▸ Required action
Quote all of the entries word for word.

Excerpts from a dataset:
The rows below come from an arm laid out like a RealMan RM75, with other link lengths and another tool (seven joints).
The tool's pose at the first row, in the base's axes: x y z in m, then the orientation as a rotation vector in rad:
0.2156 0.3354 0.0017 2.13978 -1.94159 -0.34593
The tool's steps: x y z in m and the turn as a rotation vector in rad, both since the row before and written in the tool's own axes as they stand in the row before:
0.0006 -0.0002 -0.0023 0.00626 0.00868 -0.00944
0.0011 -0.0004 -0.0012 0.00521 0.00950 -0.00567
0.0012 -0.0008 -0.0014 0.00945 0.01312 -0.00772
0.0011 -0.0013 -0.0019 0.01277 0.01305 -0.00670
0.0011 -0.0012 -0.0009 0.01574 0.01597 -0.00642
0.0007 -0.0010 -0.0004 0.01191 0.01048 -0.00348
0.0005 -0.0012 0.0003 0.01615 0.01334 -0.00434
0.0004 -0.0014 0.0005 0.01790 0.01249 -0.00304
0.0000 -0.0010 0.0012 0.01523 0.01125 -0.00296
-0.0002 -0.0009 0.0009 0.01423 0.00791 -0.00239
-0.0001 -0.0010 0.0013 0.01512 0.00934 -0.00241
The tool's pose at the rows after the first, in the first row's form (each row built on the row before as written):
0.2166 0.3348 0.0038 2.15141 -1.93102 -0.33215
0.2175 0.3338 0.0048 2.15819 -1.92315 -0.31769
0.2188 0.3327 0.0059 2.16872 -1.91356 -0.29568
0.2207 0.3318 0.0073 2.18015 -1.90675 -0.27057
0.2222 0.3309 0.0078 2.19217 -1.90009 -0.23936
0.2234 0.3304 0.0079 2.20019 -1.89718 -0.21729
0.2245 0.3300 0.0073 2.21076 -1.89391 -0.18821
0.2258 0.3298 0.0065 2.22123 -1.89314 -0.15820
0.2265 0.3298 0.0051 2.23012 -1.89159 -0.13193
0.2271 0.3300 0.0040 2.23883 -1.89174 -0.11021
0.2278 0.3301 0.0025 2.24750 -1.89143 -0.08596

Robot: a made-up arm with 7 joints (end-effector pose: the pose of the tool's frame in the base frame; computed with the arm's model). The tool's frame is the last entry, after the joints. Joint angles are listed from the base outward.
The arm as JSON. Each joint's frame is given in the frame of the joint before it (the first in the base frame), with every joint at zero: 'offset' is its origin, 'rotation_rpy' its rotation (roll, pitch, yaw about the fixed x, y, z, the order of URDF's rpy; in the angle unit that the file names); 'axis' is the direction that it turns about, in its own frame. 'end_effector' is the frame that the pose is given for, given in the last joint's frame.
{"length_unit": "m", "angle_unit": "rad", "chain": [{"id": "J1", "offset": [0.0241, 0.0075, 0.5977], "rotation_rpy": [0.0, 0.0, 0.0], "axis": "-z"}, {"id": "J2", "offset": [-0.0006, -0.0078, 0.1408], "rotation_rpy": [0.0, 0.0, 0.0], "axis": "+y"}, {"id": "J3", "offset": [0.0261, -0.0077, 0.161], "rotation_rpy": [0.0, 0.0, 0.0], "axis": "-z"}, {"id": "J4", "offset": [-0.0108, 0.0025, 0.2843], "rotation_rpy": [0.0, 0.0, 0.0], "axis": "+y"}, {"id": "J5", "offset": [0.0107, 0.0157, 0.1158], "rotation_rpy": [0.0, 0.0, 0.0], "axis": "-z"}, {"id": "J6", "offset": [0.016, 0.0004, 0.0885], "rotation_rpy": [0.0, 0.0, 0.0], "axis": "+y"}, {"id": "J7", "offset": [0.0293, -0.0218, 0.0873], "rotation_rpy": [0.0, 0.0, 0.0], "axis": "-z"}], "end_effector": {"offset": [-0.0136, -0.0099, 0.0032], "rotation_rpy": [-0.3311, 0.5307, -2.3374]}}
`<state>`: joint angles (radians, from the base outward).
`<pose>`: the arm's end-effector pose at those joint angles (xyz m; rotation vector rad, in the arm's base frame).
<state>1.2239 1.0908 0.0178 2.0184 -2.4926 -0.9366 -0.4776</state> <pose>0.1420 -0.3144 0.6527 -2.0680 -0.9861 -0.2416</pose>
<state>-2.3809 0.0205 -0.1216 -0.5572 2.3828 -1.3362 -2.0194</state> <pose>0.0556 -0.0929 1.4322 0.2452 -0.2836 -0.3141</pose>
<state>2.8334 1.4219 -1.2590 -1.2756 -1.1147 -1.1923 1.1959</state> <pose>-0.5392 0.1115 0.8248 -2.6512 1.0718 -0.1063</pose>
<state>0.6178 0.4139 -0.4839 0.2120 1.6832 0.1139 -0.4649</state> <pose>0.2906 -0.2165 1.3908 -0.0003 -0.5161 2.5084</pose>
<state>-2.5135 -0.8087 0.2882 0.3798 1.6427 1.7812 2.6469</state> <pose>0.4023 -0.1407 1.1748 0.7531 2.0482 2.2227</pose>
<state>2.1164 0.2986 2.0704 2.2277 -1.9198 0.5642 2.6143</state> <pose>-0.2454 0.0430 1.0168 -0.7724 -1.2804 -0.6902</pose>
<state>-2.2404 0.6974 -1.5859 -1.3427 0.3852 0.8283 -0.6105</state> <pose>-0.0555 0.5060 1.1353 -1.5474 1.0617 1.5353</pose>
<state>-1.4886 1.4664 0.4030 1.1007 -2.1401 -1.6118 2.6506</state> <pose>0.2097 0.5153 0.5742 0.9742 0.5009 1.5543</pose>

▸ Solution to this task
The rows below come from an arm laid out like a RealMan RM75, with other link lengths and another tool (seven joints).
The tool's pose at the first row, in the base's axes: x y z in m, then the orientation as a rotation vector in rad:
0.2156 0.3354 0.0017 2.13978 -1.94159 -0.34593
The tool's steps: x y z in m and the turn as a rotation vector in rad, both since the row before and written in the tool's own axes as they stand in the row before:
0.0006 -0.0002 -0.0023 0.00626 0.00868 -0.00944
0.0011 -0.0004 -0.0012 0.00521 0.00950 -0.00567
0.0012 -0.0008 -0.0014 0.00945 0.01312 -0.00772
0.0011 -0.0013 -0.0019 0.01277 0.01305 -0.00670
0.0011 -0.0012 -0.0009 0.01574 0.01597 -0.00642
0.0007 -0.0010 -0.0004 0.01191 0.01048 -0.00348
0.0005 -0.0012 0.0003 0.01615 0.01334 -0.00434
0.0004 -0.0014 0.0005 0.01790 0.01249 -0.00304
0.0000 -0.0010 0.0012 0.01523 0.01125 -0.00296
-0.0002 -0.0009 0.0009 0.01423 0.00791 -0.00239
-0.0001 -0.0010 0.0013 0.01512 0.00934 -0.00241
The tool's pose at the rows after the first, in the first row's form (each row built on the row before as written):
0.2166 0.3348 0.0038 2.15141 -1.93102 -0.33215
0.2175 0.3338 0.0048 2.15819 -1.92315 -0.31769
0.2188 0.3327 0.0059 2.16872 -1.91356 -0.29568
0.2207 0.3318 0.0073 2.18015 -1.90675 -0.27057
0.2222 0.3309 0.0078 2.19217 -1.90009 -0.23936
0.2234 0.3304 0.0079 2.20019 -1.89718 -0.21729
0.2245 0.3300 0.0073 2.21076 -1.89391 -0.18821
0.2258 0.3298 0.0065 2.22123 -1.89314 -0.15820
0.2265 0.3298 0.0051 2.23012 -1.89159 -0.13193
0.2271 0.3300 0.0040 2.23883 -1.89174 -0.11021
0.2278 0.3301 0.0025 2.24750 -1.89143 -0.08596

Robot: a made-up arm with 7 joints (end-effector pose: the pose of the tool's frame in the base frame; computed with the arm's model). The tool's frame is the last entry, after the joints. Joint angles are listed from the base outward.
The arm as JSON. Each joint's frame is given in the frame of the joint before it (the first in the base frame), with every joint at zero: 'offset' is its origin, 'rotation_rpy' its rotation (roll, pitch, yaw about the fixed x, y, z, the order of URDF's rpy; in the angle unit that the file names); 'axis' is the direction that it turns about, in its own frame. 'end_effector' is the frame that the pose is given for, given in the last joint's frame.
{"length_unit": "m", "angle_unit": "rad", "chain": [{"id": "J1", "offset": [0.0241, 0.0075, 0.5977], "rotation_rpy": [0.0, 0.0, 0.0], "axis": "-z"}, {"id": "J2", "offset": [-0.0006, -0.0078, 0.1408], "rotation_rpy": [0.0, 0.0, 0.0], "axis": "+y"}, {"id": "J3", "offset": [0.0261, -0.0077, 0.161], "rotation_rpy": [0.0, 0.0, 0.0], "axis": "-z"}, {"id": "J4", "offset": [-0.0108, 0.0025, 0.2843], "rotation_rpy": [0.0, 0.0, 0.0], "axis": "+y"}, {"id": "J5", "offset": [0.0107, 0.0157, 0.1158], "rotation_rpy": [0.0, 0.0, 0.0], "axis": "-z"}, {"id": "J6", "offset": [0.016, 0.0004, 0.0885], "rotation_rpy": [0.0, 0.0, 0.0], "axis": "+y"}, {"id": "J7", "offset": [0.0293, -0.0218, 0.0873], "rotation_rpy": [0.0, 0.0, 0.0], "axis": "-z"}], "end_effector": {"offset": [-0.0136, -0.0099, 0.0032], "rotation_rpy": [-0.3311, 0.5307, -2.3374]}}
`<state>`: joint angles (radians, from the base outward).
`<pose>`: the arm's end-effector pose at those joint angles (xyz m; rotation vector rad, in the arm's base frame).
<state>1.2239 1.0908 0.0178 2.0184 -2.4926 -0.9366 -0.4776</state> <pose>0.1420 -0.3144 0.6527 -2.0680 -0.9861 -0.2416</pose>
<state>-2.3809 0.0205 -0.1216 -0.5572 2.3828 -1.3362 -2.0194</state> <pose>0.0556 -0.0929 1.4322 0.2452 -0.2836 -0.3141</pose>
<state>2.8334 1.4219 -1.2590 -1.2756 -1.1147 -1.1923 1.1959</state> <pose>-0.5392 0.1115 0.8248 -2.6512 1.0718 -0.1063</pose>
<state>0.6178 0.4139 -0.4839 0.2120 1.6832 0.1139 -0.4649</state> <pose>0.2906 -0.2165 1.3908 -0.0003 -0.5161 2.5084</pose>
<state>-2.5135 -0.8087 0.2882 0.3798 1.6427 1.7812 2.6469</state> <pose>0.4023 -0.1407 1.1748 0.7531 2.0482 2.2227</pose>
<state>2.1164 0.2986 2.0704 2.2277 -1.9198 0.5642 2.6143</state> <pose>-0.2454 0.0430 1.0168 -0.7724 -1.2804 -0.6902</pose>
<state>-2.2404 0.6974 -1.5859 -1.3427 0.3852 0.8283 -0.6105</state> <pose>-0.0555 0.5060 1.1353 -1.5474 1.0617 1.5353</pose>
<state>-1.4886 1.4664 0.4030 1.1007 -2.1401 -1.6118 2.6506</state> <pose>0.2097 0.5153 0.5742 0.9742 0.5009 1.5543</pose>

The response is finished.